Know About Launch of First Planetary Defence System
NASA has put forth a program to test out its defense methods called the Double Asteroid Redirection Test code name DART... Now Lets take a look how its gonna launch and probably when...
As of now you must have heard about Chicxulub crater in Yucatán Peninsula in Mexico caused by an asteroid measuring at least 10 Km, Which caused worldwide extinction of dinosaurs.
Near-Earth object (NEO) is any small Solar System body whose orbit brings it into proximity with Earth including Asteroids, Meteors, and Comets. Small asteroids, nearly 20 meters in diameter can cause significant damage to the local environment and human populations. Where as Larger asteroids penetrate the atmosphere to the surface of the Earth, producing craters if they impact a continent or tsunamis if they impact large water bodies. Near earth objects have generated increased interest since the 1980s because of greater awareness of this potential danger.
And since then planetary scientist are studying the near earth objects, And have found over 25,000 known near earth objects which poses a threat to humanity. It’s imperative that we have some sort of defense system against them just in case.
And here comes NASA’s defense program called the Double Asteroid Redirection Test, code name DART. The DART mission is in Phase C, led by APL and managed under NASA’s Solar System Exploration Program at Marshall Space Flight Center for NASA’s Planetary Defense Coordination Office and the Science Mission Directorate’s Planetary Science Division at NASA Headquarters in Washington, DC.

NASA seeks to test and validate a method to protect Earth in case of an asteroid impact threat. The mission aims to shift an asteroid's orbit through kinetic impact -specifically, by impacting a spacecraft into the smaller member of the binary asteroid system Didymos to change its orbital speed. A binary asteroid is a system of two asteroids orbiting their common barycenter. The Didymos primary body is approximately 780 meters across, Whereas it’s secondary body (or “moonlet”) is about 160-meters in size.
How will DART achieve this goal?
Once launched, DART will deploy Roll Out Solar Arrays (ROSA) to provide the solar power needed for DART’s electric propulsion system. By utilizing electric propulsion, DART could benefit from significant flexibility to the mission timeline while demonstrating the next generation of ion engine technology, with applications to potential future NASA missions. After DART spacecraft will reach near the asteroid Didymos, It will achieve the kinetic impact deflection by deliberately crashing itself into the moonlet at a speed of approximately 6.6 km/s, with the aid of an onboard camera (named DRACO) and sophisticated autonomous navigation software.
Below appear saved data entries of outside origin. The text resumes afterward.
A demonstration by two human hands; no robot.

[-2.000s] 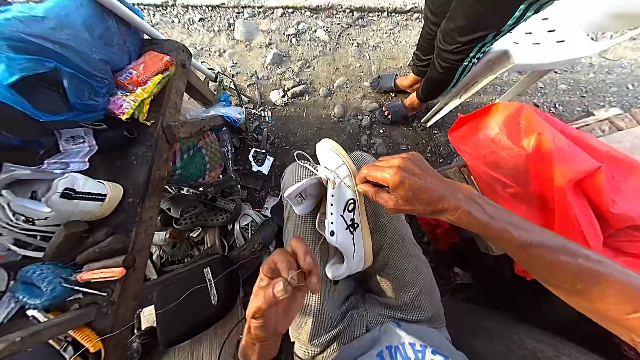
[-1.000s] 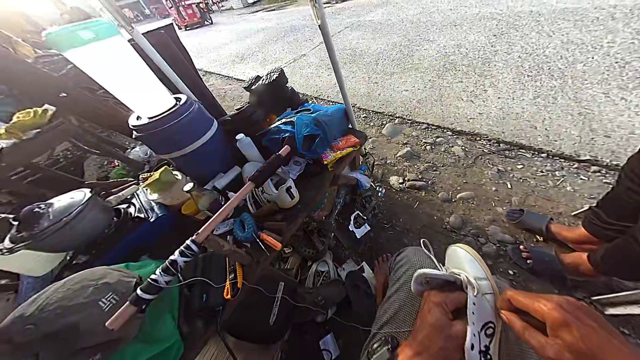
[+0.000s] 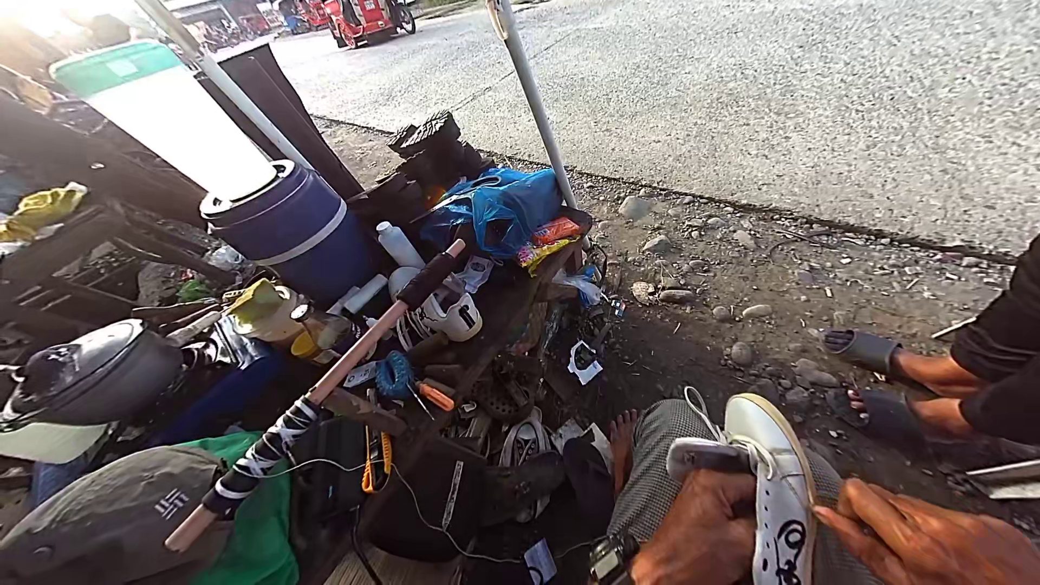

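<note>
A white lace-up sneaker (image 3: 768, 479) with black drawn marks and a cream sole rests on my lap, toe pointing away. My left hand (image 3: 703, 516) holds it at its opening, the fingers hidden inside or behind the upper; a watch (image 3: 611, 559) is on that wrist. At the sole's right edge are the fingertips of my right hand (image 3: 910, 528), curled close together; whether they pinch anything small is not clear. The shoe's grey tongue (image 3: 707, 457) stands out to the left. A pale thread (image 3: 431, 520) runs from the clutter on the left towards my lap.
On the left, a wooden bench holds another white sneaker (image 3: 455, 313), an orange-handled tool (image 3: 436, 396), a blue plastic bag (image 3: 504, 207) and a blue cooler (image 3: 296, 231). A wrapped wooden pole (image 3: 349, 357) slants across. Another person's sandaled feet (image 3: 865, 349) are at the right.
The view has swung left and up towards the road. My left hand, earlier off the shoe with thread at its fingers, is now at the sneaker's opening. My right hand remains beside the sole.
</note>
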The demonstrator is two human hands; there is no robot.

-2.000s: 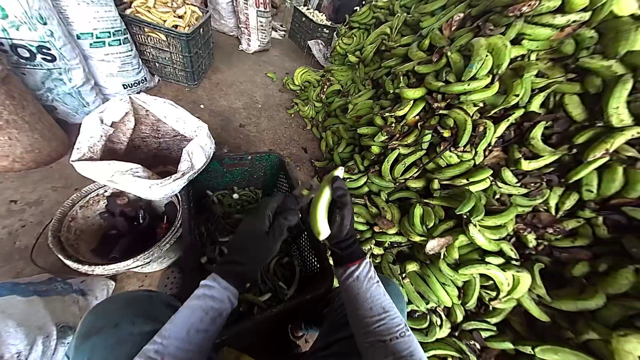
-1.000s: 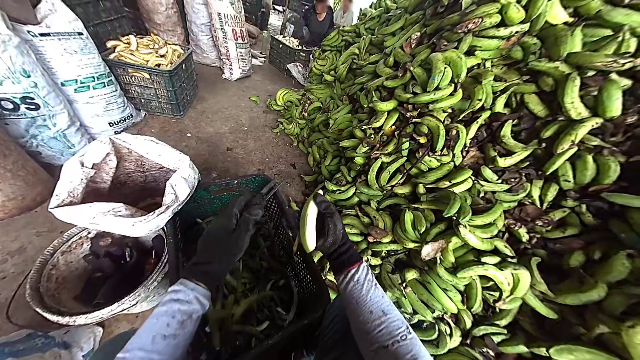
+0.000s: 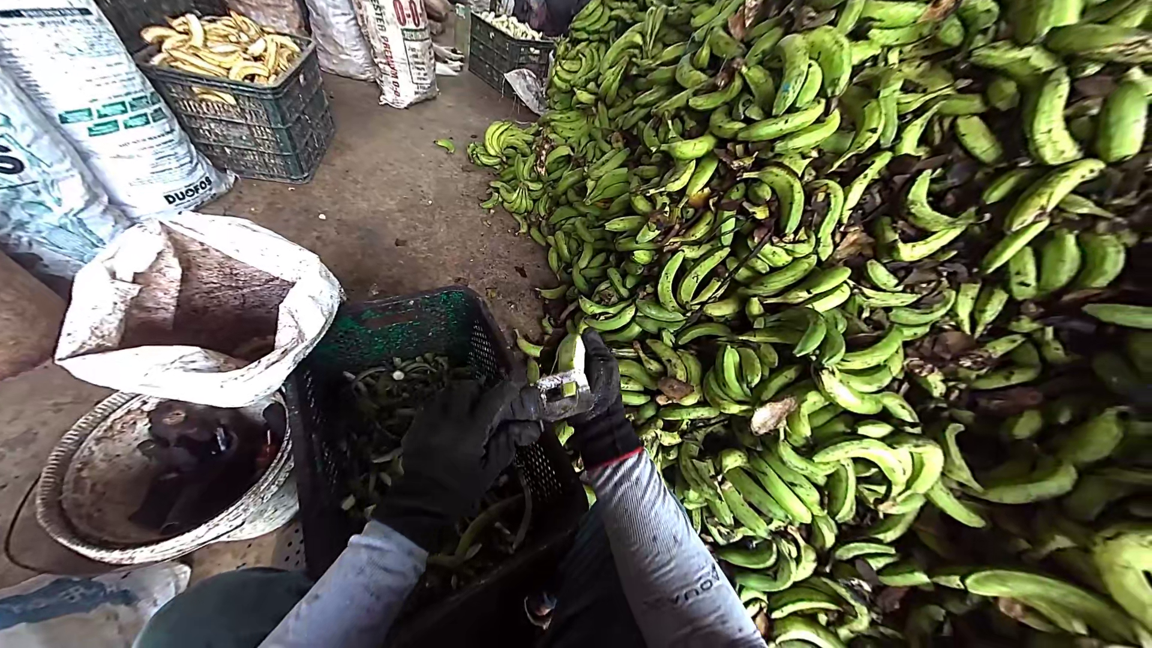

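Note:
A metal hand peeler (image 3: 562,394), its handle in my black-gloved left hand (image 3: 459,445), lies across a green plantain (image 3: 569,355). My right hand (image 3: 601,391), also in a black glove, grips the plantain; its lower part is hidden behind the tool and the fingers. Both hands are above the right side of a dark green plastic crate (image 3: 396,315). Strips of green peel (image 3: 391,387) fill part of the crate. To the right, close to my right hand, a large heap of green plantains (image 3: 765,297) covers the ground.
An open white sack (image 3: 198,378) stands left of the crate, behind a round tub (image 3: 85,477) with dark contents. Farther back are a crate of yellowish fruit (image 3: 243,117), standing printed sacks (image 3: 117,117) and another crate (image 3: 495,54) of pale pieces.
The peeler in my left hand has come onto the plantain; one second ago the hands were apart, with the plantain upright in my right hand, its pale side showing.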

The collision will change the speed of the moonlet in its orbit around the main body by a fraction of one percent, but this will change the orbital period of the moonlet by several minutes - enough to be observed and measured using telescopes on Earth.
When will DART be launched?
The DART spacecraft launch window begins November 24, 2021. DART will launch aboard a SpaceX Falcon 9 rocket from Vandenberg Air Force Base, California. After separation from the launch vehicle and over a year of cruise it will intercept Didymos’ moonlet in late September 2022, when the Didymos system is within 11 million kilometers of Earth, enabling observations by ground-based telescopes and planetary radar to measure the change in momentum imparted to the moonlet.